Task details:
Whenever a line below includes the word "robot", copy that line.

Supplied material:

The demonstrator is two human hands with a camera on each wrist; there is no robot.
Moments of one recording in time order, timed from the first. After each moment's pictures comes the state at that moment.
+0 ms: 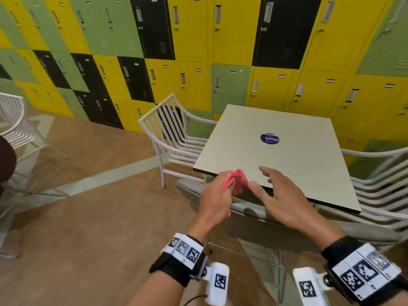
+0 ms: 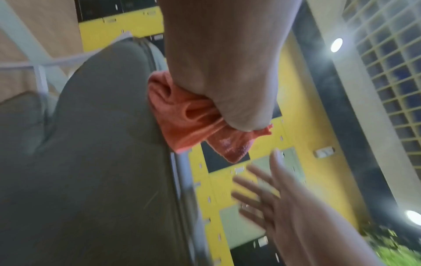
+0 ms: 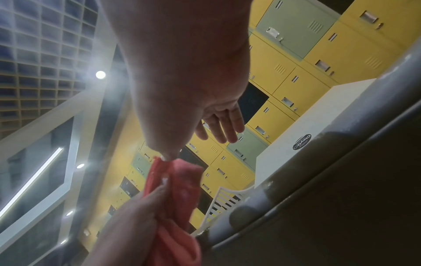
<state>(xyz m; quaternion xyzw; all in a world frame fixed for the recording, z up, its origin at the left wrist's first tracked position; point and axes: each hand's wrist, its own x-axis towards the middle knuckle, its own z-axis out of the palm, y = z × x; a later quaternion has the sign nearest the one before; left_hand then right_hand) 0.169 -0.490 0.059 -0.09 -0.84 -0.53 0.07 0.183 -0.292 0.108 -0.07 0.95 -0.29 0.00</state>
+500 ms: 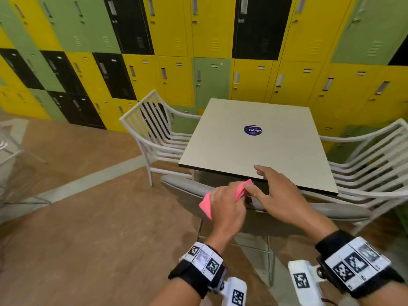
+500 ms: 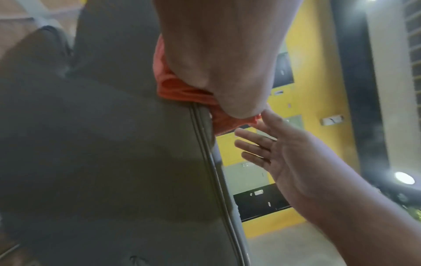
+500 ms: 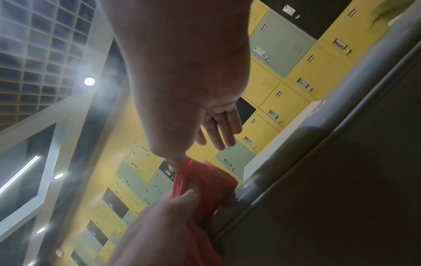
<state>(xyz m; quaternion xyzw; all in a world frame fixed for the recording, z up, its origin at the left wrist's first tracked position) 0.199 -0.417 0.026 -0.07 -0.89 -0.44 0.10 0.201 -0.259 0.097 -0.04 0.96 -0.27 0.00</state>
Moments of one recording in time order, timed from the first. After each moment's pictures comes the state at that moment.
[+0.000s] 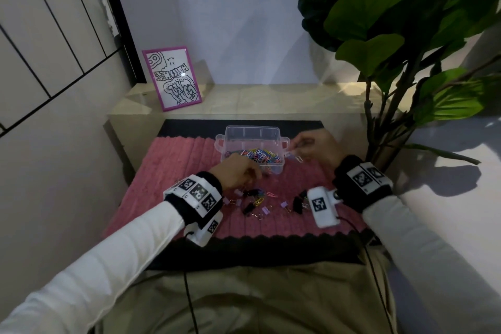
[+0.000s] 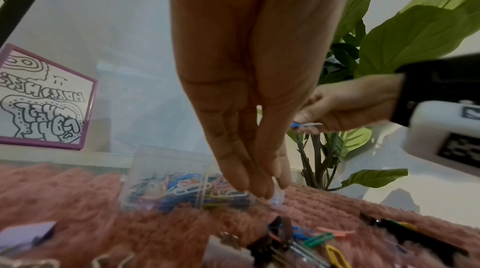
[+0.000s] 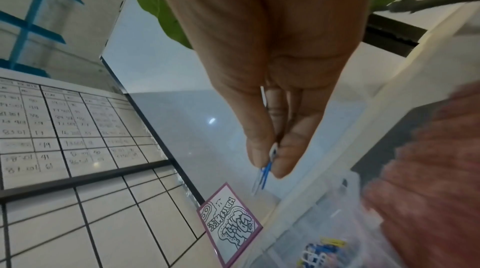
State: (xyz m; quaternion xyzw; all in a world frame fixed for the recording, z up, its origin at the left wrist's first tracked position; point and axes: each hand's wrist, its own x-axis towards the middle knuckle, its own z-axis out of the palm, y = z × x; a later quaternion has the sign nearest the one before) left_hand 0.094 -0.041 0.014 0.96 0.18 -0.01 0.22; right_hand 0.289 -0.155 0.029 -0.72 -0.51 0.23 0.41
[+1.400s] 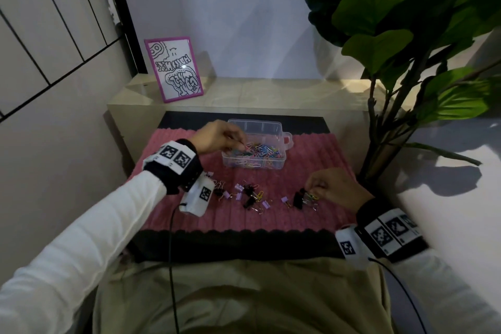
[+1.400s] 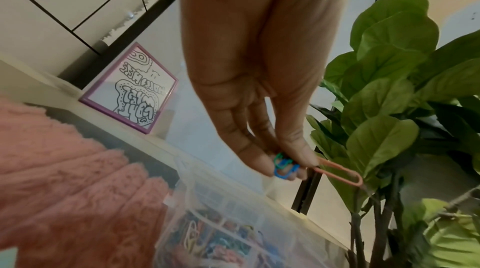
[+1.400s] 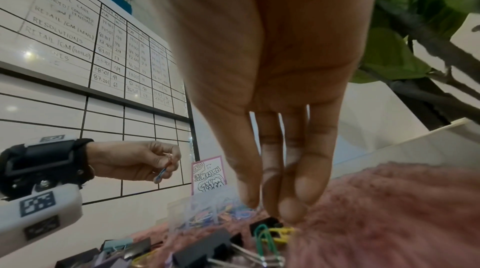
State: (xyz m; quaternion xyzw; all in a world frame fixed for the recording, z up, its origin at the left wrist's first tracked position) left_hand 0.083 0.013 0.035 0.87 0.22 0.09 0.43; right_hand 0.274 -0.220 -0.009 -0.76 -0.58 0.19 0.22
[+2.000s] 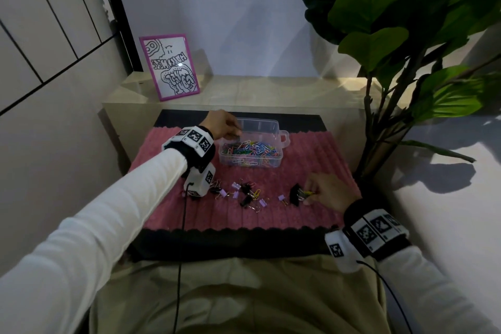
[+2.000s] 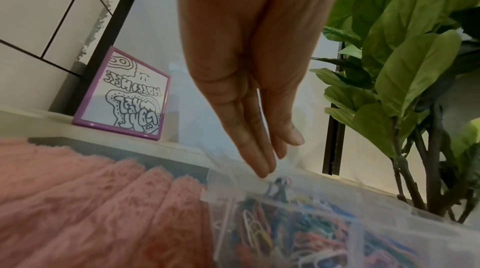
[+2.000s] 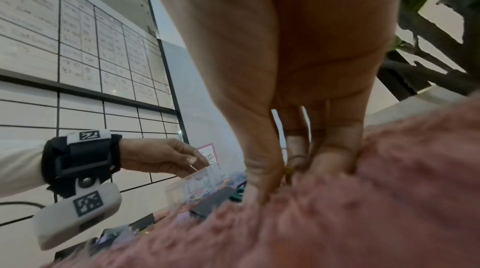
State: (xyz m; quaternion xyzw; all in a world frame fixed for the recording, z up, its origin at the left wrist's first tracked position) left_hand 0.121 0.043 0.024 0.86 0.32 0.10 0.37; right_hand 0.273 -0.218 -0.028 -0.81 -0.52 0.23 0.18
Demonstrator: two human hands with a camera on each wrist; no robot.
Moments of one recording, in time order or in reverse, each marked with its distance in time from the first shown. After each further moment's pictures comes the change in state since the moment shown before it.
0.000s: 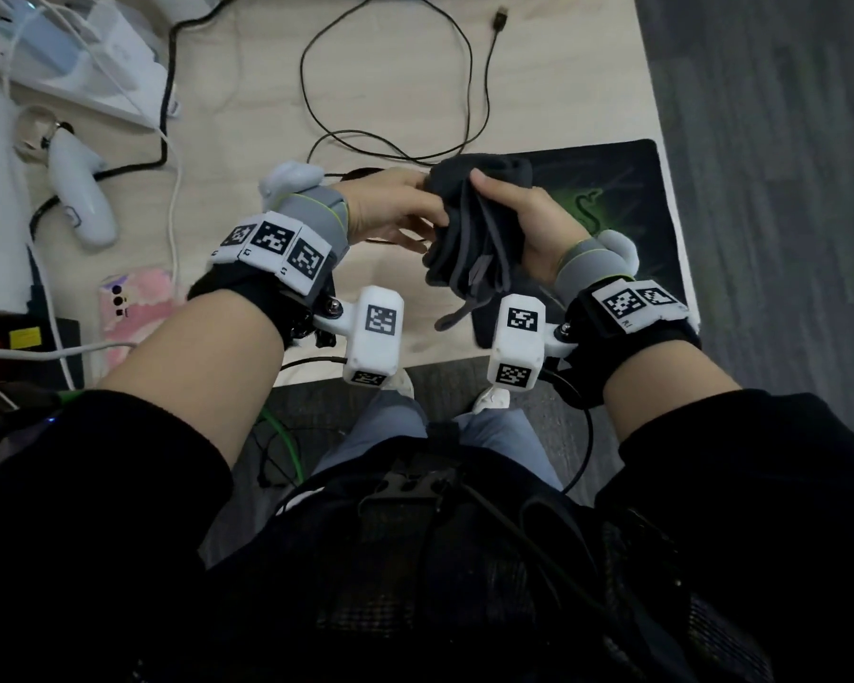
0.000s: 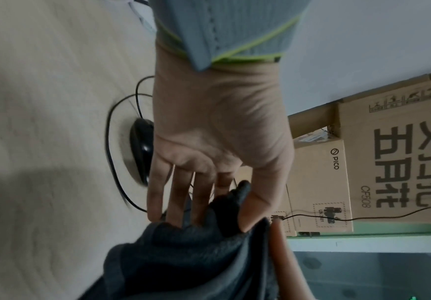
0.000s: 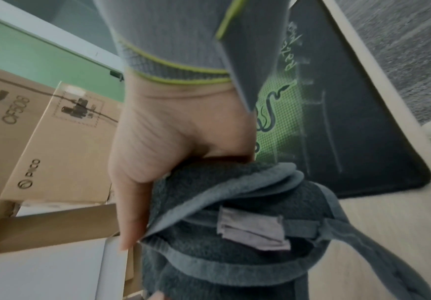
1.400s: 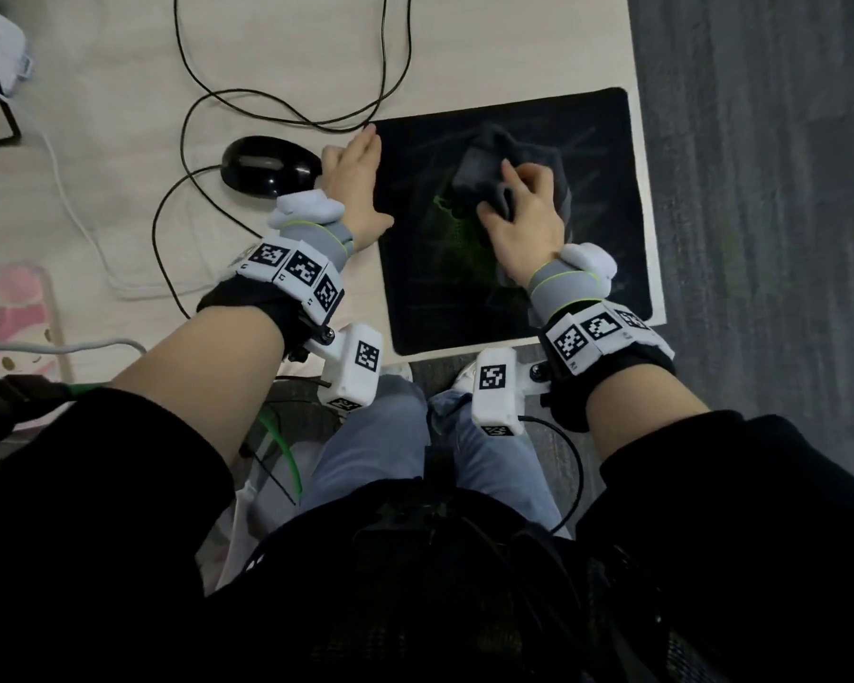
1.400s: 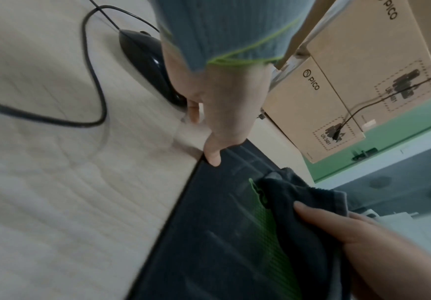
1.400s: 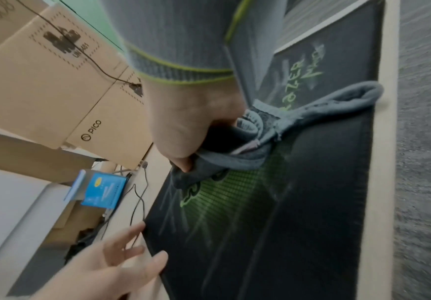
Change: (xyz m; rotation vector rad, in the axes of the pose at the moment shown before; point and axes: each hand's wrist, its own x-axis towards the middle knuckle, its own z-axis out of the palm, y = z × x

Result below:
The demonstrator is two human hands with a camera on each wrist; there is no robot.
Demonstrator: two human hands with a camera on each wrist; no robot.

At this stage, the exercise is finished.